At present, these and other possibilities exist for understanding differential dispositions toward rash action and ill-advised inaction among individuals disposed to respond reflexively to intense emotion. An important next step will be to evaluate such possibilities empirically. Sound measurement of the key constructs will, of course, be essential. Longitudinal investigations of the interplay of RRE and approach/avoidance or incentive sensitivity/punishment sensitivity in the prediction of dysfunction characterized by impulsive action or inaction may well prove useful.

The two other impulsivity-related personality domains we studied, low conscientiousness and sensation seeking, do not involve emotion content and did not predict depressive symptomology in this young sample.

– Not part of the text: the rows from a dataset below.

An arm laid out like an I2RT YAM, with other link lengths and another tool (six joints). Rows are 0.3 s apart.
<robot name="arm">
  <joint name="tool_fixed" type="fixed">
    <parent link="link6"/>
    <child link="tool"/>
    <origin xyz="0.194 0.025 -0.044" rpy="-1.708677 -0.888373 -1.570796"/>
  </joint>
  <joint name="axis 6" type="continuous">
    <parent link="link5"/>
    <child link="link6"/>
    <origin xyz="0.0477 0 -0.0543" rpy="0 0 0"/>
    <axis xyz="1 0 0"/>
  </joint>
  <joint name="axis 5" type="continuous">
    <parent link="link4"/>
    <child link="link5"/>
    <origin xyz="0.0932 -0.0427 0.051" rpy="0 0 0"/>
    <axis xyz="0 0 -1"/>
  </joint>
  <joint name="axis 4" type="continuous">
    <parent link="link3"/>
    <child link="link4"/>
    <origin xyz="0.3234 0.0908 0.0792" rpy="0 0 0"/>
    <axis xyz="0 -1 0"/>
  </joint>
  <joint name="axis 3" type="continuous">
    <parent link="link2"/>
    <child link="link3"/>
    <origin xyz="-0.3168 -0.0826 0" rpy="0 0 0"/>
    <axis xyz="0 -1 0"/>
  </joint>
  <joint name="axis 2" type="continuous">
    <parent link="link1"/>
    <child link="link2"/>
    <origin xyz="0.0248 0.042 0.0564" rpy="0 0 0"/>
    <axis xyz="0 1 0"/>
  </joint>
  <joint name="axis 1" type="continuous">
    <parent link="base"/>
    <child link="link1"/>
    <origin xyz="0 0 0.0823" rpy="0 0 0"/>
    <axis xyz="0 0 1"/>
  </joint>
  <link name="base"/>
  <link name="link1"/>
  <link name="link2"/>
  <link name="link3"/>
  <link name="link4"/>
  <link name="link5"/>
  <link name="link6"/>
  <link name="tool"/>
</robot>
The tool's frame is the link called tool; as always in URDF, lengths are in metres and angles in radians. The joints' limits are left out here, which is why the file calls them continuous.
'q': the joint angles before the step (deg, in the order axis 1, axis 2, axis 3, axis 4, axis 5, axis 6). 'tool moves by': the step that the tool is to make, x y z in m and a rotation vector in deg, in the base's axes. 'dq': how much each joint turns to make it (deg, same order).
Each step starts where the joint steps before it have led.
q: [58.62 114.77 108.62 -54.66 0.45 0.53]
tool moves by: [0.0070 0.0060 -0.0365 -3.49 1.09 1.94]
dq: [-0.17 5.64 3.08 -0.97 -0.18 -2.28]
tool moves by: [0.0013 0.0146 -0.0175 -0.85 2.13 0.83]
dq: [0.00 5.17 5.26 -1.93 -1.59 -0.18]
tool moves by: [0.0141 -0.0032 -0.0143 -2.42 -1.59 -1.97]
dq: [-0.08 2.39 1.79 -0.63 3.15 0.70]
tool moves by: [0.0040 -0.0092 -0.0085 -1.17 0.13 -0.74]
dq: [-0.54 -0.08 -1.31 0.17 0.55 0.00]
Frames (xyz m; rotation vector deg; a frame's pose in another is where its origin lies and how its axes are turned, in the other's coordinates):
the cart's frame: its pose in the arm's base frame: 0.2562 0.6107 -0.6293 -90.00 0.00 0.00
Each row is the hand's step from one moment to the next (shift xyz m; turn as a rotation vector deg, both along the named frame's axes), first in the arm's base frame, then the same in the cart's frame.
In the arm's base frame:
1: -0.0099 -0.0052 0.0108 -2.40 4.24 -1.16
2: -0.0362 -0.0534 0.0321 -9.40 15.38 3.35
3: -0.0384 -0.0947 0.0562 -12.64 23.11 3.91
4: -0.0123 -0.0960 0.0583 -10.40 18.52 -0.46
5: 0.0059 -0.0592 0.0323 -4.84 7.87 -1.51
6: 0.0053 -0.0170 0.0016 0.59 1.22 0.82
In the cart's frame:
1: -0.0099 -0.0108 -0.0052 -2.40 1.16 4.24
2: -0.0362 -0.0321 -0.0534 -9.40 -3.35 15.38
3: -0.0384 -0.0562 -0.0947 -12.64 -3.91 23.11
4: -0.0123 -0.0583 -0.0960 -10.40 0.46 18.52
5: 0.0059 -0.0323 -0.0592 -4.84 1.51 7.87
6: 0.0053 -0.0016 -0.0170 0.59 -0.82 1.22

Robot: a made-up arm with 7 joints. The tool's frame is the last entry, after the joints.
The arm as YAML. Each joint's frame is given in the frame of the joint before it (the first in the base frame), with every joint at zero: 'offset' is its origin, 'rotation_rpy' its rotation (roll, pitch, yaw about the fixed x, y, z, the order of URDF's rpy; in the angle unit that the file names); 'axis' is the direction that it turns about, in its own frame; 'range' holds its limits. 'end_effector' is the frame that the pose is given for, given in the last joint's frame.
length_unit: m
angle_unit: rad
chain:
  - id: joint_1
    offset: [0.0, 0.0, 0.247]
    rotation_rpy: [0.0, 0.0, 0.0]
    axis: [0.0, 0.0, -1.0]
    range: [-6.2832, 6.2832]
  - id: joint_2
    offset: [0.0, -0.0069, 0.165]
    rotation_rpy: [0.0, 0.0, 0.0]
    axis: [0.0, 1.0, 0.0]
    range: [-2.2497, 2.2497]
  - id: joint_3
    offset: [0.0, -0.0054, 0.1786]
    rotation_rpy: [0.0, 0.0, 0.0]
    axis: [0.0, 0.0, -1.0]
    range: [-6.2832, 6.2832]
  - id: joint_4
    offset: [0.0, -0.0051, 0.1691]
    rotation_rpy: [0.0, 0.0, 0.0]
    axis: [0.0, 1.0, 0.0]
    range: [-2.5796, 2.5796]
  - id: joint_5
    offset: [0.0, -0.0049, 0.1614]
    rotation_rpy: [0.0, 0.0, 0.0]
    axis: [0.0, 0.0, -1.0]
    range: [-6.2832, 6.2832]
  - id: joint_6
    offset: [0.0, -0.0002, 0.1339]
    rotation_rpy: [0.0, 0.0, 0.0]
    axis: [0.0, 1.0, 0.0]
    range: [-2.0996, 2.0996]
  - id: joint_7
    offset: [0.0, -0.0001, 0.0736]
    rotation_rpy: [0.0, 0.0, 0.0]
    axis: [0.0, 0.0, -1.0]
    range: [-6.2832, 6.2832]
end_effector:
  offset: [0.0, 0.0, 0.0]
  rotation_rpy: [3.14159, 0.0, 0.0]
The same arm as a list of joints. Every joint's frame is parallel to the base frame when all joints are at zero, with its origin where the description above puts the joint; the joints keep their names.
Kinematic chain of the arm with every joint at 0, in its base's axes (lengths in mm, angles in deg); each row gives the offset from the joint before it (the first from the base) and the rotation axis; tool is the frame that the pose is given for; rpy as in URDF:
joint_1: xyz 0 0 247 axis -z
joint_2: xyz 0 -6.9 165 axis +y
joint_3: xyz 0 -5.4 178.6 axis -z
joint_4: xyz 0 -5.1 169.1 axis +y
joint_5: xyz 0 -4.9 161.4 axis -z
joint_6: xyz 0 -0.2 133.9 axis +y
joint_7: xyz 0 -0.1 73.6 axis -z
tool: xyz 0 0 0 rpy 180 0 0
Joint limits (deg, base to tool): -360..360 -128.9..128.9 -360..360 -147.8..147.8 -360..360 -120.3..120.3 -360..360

Tendencies to act without forethought, to fail to persevere on tasks, or to seek novel, thrilling stimulation do not appear to increase risk for depressive symptomology, at least in children. In contrast, the tendency to act in ill-advised ways when emotional did increase risk for depressive symptomology in the current sample. Urgency appears to operate differently from low conscientiousness and sensation seeking.

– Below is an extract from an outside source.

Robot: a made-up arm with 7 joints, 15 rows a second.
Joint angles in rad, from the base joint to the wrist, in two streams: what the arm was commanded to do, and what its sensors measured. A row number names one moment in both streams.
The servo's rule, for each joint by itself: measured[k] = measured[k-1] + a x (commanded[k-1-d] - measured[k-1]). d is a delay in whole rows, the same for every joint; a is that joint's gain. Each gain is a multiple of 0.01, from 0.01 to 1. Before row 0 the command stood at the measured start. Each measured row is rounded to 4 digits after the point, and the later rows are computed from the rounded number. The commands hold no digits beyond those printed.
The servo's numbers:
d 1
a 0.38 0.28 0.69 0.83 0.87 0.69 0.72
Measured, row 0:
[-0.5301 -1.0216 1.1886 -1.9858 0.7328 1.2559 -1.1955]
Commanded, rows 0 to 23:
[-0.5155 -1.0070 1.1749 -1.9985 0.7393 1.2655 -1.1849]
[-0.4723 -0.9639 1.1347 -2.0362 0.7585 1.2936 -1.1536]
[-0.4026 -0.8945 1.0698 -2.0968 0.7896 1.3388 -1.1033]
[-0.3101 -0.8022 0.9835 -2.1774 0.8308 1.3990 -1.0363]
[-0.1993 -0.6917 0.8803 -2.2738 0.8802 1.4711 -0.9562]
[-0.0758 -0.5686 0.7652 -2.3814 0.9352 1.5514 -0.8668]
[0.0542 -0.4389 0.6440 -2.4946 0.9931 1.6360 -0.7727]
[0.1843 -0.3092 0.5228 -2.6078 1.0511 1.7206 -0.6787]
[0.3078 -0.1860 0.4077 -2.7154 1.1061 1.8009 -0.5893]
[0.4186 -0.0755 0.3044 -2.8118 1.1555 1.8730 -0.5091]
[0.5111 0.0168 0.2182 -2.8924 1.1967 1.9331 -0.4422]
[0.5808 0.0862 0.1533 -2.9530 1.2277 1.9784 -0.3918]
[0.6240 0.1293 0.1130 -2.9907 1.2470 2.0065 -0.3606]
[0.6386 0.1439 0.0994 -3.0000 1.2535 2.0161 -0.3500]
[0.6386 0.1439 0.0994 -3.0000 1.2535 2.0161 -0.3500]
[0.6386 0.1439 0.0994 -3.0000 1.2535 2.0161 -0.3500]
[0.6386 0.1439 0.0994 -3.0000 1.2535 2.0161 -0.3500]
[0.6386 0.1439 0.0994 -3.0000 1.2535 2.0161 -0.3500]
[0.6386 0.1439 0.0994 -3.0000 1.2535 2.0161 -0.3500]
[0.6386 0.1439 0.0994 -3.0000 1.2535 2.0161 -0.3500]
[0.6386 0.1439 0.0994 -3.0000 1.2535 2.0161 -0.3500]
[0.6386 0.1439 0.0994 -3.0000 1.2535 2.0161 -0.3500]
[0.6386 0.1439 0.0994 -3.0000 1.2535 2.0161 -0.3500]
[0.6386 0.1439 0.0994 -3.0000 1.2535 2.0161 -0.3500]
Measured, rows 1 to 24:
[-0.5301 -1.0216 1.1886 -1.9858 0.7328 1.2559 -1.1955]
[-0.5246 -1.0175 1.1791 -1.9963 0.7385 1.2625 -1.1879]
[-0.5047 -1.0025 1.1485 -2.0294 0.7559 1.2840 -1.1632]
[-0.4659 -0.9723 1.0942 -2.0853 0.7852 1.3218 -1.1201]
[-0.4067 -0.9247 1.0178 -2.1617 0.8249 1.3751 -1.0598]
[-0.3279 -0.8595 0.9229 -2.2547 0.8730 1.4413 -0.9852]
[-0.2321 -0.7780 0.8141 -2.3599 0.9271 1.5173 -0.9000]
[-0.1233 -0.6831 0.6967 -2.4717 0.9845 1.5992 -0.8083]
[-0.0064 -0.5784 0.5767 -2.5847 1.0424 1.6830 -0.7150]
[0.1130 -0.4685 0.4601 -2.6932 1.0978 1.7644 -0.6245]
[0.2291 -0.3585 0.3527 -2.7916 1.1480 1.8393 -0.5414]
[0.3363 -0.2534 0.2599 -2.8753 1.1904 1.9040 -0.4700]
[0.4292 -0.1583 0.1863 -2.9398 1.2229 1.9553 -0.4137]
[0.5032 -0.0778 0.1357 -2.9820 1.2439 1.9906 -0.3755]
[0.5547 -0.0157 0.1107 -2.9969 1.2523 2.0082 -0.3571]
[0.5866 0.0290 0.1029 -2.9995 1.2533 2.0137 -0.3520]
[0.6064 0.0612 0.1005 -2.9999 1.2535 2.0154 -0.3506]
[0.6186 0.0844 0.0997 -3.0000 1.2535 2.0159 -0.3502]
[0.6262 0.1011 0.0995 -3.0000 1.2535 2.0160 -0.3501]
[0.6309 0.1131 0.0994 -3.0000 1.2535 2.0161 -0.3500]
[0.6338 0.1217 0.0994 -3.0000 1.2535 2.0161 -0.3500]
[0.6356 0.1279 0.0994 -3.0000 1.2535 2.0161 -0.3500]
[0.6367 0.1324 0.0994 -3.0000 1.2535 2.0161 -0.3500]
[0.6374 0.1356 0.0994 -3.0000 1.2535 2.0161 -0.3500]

These findings should be viewed in the context of the limitations to the study. Although the narrow focus of the study on the transition from elementary school to middle school is a strength of the research in that it allowed us to focus on a key developmental period in adolescence, it is also a weakness. The small period of time prevented us from collecting information about personality and depression later in adolescence; therefore, we do not know whether the prospective relationship between urgency and depression persists across time. In addition, although there is good evidence for the reliability and validity of the self-report questionnaires we used, their use limited our ability to clarify items and content as would have been possible if an interview-style assessment had been used. Studying broad personality variables as predictors of depression in our analyses provided no information about the mechanism by which urgency may lead to increases in depression. The theory we tested holds that urgency is a marker of ill-advised inaction, but we did not study ill-advised inaction directly. Our use of depressive symptomology as a marker or consequence of ill-advised inaction, though reasonable, does leave open the possibility that urgency predicted depression through some mechanism other than emotion-driven inaction. Lastly, although the model was prospective in design and included tight controls, our predictive findings are not a rigorous test of causality. Despite these limitations, the findings of this study do support the possibility that the trait of urgency is a marker of the tendency to respond in reflexive, ill-considered ways to intense emotion, resulting either in ill-advised action or ill-advised inaction, thereby increasing risk for both the externalizing and internalizing spectra of problem behaviors.

Acknowledgments

In part, this research was supported by NIAAA grant RO1AA016166 to Gregory T. Smith.

Footnotes

1

There are other personality models of impulsivity that merit consideration by researchers (Buss & Plomin, 1975; Dickman, 1990; Evenden, 1999; Gray & McNaughton, 2000; Patton, Stanford, & Barratt, 1995; Wills, Pokhrel, Morehouse, & Fenster, 2011); we focused on the Whiteside and Lynam (2001), Cyders and Smith (2007) model because we were testing a theory of urgency, a trait that is part of that model.